§ **ACTION ITEM**
Starting with the line that contains "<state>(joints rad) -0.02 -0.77" and stopping after the line that contains "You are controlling", copy the entries below exactly. Include nothing else.

§ **MATERIAL FOR THIS EXERCISE**
········

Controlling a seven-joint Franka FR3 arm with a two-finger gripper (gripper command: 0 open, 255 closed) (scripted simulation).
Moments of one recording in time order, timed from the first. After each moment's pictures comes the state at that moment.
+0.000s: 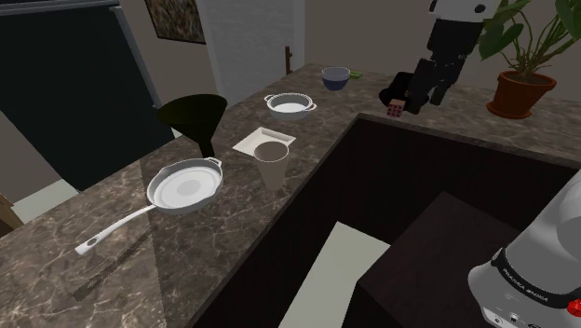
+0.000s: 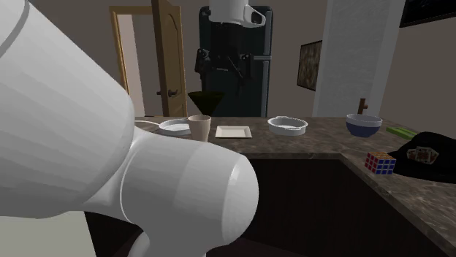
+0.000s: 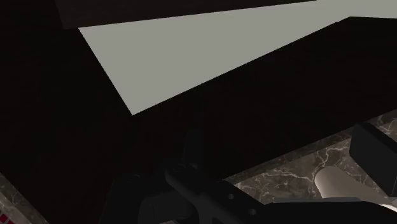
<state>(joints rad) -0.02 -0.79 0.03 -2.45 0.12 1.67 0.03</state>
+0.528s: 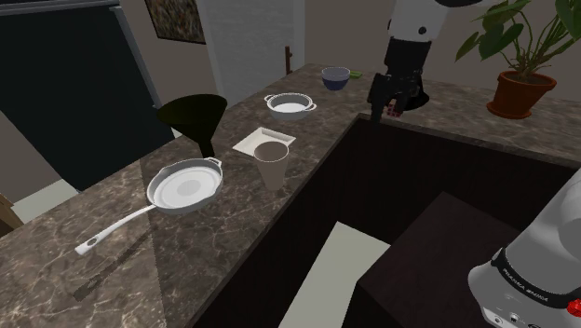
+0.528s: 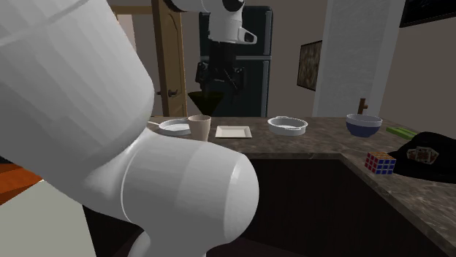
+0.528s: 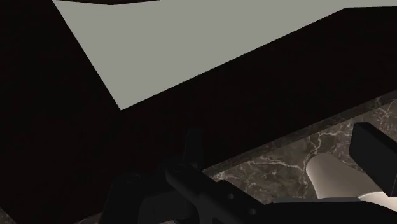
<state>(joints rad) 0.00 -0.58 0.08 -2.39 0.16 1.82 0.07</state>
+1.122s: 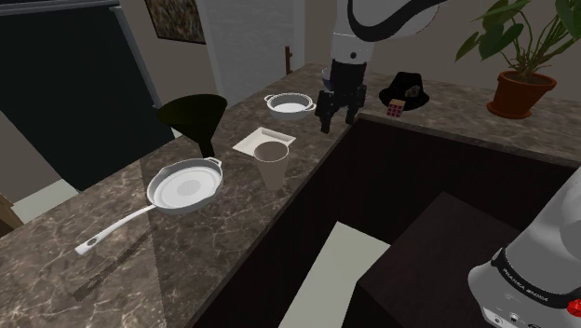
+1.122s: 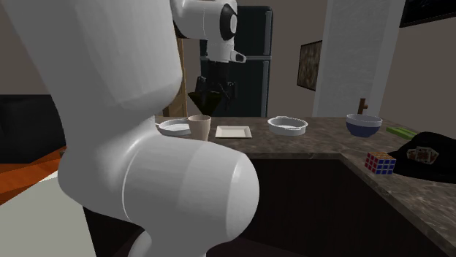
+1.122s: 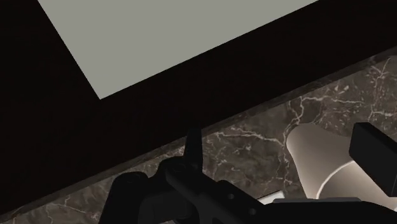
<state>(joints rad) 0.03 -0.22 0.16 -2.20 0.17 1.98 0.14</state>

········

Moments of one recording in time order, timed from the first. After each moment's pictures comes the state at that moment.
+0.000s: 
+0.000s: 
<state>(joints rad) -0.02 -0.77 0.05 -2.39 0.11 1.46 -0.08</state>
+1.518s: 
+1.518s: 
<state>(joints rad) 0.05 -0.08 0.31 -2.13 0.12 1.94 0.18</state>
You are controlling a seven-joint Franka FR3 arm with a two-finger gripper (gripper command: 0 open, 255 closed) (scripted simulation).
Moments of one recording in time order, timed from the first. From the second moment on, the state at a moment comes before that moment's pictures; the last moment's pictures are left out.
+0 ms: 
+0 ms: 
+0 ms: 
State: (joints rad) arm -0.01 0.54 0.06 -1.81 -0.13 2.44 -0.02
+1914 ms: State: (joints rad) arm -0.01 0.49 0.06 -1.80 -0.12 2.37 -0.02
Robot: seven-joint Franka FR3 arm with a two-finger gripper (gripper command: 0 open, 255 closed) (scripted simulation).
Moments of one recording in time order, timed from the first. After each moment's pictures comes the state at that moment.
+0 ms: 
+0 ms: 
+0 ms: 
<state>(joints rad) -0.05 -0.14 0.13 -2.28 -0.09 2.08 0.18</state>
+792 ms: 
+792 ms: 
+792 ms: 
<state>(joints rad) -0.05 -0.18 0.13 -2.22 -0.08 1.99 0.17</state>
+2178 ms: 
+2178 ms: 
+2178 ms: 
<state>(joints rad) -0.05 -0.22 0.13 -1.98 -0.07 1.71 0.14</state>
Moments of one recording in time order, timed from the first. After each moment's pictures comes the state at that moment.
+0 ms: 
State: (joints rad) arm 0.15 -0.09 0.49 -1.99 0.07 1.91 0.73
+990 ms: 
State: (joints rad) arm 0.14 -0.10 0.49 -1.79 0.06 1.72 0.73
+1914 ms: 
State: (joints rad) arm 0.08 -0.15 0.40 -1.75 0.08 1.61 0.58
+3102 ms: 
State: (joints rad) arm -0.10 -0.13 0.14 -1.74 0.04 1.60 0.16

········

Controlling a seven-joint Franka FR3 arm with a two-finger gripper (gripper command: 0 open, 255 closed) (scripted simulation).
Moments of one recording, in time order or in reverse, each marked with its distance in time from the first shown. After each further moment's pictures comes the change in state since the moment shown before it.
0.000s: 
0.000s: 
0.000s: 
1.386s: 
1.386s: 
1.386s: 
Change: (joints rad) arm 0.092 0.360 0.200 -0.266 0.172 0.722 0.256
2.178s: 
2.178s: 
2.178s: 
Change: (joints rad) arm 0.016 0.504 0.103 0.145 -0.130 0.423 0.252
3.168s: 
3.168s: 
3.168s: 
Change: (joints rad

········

§ **OUTPUT FOR THIS EXERCISE**
<state>(joints rad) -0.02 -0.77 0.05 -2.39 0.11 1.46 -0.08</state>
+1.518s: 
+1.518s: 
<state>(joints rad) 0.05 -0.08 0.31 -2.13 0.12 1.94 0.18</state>
You are controlling a seven-joint Franka FR3 arm with a two-finger gripper (gripper command: 0 open, 255 closed) (scripted simulation).

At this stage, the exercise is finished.